▶ [EXERCISE BRIEF]:
Across all the records below, count the lines that hold "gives". State only that figure.

▶ [EXCERPTED RECORDS]:
▼▼▼

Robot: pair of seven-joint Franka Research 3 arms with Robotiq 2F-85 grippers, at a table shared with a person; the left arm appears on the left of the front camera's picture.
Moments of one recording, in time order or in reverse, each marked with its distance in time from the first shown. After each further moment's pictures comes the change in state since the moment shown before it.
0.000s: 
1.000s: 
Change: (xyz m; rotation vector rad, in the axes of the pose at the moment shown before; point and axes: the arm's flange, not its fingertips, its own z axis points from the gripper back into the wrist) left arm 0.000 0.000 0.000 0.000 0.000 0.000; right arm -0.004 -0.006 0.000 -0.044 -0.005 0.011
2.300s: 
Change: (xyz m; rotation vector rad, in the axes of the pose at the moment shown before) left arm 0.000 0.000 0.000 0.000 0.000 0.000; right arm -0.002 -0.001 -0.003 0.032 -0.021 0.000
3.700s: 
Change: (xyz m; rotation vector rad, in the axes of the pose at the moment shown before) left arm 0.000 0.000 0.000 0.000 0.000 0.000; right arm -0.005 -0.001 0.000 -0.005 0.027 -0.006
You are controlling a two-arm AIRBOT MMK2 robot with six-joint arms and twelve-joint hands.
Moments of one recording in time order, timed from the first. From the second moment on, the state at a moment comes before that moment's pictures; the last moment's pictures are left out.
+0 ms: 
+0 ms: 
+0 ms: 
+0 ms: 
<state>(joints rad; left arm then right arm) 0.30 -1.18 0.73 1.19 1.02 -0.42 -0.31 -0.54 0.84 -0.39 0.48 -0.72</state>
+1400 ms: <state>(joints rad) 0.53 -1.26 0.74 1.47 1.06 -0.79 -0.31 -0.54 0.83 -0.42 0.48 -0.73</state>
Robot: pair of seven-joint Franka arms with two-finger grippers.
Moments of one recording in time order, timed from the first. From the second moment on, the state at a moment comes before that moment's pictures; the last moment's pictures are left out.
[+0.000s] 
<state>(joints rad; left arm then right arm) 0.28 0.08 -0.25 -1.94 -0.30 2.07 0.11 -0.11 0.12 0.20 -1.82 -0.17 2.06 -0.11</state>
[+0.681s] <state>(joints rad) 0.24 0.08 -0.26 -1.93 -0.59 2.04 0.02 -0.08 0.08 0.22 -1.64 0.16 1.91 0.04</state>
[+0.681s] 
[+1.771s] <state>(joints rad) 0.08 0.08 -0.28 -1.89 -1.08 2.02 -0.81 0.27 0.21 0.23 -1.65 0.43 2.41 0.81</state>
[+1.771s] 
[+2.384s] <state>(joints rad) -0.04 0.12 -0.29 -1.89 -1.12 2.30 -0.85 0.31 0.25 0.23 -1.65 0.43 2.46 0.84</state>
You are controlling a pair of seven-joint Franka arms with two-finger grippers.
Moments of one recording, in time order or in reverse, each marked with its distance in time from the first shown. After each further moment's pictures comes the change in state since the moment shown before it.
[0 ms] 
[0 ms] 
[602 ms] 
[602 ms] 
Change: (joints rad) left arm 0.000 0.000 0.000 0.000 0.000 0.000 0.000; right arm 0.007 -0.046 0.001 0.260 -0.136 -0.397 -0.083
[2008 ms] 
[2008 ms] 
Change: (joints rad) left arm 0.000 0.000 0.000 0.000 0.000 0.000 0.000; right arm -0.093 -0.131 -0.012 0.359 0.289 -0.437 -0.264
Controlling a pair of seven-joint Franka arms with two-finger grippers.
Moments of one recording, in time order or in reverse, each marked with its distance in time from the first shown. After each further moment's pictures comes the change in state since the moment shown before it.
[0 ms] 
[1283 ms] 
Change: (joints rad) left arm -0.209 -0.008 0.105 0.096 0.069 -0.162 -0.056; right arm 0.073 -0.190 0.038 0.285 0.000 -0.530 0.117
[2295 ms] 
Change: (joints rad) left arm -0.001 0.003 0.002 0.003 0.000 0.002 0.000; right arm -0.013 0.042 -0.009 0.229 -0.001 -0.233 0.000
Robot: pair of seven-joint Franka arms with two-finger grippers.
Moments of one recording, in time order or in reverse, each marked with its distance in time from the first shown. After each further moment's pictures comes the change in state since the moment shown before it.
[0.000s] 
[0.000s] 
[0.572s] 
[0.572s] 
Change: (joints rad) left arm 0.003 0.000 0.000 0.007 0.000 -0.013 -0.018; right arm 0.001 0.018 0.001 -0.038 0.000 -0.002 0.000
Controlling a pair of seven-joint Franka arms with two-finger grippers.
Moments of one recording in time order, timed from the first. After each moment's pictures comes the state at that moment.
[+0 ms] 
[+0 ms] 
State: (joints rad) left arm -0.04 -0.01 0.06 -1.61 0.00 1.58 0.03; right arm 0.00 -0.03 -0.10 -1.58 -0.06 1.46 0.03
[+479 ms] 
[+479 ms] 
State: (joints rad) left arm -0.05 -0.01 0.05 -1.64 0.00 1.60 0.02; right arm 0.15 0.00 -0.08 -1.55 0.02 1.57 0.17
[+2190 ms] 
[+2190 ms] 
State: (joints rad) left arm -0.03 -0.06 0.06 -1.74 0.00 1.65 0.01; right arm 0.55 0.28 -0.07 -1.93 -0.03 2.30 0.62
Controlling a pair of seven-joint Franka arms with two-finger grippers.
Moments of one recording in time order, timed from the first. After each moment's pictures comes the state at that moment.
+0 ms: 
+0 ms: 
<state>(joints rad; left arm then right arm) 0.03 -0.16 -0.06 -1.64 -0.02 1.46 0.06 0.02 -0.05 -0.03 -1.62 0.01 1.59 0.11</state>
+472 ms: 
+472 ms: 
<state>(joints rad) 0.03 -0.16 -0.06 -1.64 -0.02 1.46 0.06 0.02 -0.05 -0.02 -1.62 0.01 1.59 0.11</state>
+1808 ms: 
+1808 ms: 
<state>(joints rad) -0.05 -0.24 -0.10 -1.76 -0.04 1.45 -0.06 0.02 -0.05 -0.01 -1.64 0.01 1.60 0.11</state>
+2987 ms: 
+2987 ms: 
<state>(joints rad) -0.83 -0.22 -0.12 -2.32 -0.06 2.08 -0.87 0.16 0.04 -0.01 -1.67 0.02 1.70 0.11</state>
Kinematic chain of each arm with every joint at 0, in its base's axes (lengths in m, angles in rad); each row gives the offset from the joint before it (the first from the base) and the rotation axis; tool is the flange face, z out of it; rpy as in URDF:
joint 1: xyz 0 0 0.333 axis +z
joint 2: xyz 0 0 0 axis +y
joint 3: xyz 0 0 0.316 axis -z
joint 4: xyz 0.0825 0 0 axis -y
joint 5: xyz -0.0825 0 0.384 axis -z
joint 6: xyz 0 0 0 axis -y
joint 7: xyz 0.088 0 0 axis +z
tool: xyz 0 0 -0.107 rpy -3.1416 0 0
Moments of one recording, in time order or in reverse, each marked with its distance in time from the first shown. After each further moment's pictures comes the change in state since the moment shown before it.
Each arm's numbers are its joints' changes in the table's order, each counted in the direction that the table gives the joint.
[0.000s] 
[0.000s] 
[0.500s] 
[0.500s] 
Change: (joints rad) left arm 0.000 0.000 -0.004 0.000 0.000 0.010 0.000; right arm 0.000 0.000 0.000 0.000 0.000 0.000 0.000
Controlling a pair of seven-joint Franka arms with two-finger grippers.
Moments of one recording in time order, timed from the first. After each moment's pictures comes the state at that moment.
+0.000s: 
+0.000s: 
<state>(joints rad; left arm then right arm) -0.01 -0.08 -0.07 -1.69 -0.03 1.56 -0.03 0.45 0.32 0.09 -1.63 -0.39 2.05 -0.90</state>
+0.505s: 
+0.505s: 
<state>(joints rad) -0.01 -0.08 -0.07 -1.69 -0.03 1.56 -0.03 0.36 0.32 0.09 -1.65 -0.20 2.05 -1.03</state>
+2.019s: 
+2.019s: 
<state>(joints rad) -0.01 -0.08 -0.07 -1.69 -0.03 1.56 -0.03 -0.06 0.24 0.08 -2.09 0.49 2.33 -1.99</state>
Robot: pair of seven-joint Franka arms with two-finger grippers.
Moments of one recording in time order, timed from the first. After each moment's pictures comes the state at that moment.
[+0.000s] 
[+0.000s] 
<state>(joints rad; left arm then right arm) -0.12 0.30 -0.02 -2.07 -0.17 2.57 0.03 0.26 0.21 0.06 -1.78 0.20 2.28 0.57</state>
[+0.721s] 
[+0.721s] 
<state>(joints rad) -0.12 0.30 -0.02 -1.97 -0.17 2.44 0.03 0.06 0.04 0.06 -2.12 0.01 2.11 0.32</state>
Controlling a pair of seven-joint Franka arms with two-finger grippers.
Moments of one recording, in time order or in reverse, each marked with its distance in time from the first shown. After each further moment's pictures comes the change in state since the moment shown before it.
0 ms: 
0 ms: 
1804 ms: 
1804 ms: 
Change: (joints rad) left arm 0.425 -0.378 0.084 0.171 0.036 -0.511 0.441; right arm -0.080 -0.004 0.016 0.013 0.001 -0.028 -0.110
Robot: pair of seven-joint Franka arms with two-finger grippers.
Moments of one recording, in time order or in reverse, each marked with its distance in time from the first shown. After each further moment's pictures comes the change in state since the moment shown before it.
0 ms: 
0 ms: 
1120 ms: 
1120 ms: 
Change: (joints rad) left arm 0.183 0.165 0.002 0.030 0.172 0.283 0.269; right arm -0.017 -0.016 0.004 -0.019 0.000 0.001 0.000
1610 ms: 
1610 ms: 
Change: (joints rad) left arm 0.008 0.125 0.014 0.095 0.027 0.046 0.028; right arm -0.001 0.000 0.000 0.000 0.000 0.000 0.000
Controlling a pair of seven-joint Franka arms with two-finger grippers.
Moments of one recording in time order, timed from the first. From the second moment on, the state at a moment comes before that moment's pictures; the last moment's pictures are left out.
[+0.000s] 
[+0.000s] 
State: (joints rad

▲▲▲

▶ [EXERCISE SOLUTION]:
2